When asked whether this was the best possible deal she could have put forward, Sir Keir disagreed, saying: “I think the Prime Minister started in the wrong place and she has ended in the wrong place.

“I think we should have said from the outset we want a close economic relationship that really will protect manufacturing and really will protect our service sector and that means a long-term customs union and a single market deal for the UK.

“The Prime Minister says she is not prepared to negotiate that so she has come back with something that is, in my view, unacceptable.”

He added: “I have never accepted the argument that we must accept whatever Theresa May has cobbled together or face the prospect of No Deal.”

He believed Mrs May was effectively saying “I’ve got a deal, it’s not very good”, and he added: “She’s not even selling it as good now, she’s just saying ‘it’s better than leaving without one, I have brought back something pretty inadequate, if you don’t like that, you get even worse’.”

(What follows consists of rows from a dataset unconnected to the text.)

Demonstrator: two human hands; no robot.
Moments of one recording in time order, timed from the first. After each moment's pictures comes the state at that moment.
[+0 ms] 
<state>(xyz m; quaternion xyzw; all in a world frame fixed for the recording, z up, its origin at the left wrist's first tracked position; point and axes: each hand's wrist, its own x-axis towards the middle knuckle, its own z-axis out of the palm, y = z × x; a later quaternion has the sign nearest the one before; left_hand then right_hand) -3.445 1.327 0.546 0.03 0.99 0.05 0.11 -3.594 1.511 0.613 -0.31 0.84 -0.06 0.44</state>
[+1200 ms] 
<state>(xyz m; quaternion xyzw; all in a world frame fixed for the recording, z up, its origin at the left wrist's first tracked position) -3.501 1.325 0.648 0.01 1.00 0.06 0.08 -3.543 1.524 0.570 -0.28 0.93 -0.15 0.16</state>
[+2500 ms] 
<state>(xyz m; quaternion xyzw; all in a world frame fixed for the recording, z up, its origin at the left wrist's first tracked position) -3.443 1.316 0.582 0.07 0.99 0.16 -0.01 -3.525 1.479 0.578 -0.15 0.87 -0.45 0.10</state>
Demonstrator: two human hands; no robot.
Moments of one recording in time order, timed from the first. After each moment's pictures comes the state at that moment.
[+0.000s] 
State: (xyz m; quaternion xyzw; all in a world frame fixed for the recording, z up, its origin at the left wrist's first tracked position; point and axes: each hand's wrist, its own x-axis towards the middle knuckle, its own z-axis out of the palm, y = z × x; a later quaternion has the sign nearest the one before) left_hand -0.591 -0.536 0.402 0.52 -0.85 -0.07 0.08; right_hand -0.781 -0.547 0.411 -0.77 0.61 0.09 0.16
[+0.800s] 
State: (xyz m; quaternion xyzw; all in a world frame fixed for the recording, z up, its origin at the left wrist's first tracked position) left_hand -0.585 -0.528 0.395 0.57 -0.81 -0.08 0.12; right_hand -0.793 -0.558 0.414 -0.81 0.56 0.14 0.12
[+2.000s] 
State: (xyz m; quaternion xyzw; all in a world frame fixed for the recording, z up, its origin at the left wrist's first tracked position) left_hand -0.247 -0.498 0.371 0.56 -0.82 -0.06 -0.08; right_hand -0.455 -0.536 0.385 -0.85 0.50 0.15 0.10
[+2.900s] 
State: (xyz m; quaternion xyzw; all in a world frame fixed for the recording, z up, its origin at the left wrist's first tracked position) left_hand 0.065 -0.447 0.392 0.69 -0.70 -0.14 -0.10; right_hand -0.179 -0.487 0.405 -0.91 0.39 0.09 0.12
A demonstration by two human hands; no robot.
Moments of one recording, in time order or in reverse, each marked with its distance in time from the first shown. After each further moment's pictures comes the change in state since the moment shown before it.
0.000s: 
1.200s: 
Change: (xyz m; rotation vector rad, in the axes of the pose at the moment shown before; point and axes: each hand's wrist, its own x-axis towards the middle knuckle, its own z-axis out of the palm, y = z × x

He said: “That is not a good enough choice and it’s not just Labour and the Opposition who is saying that, there are plenty of Conservative MPs who would not countenance us leaving without a deal and I think if it’s necessary, we will work together to stop No Deal happening.”

Asked how the EU will have viewed the last 48 hours of British politics, he replied: “I don’t think they can be very confident about what’s going on in the United Kingdom.

“They don’t want No Deal, that’s absolutely clear, I’ve been over to Brussels to the EU 27 on very many occasions in the last in the last two years and everybody wants a deal, but I think seeing what happened yesterday would’ve caused them huge concerns about where all this is heading.”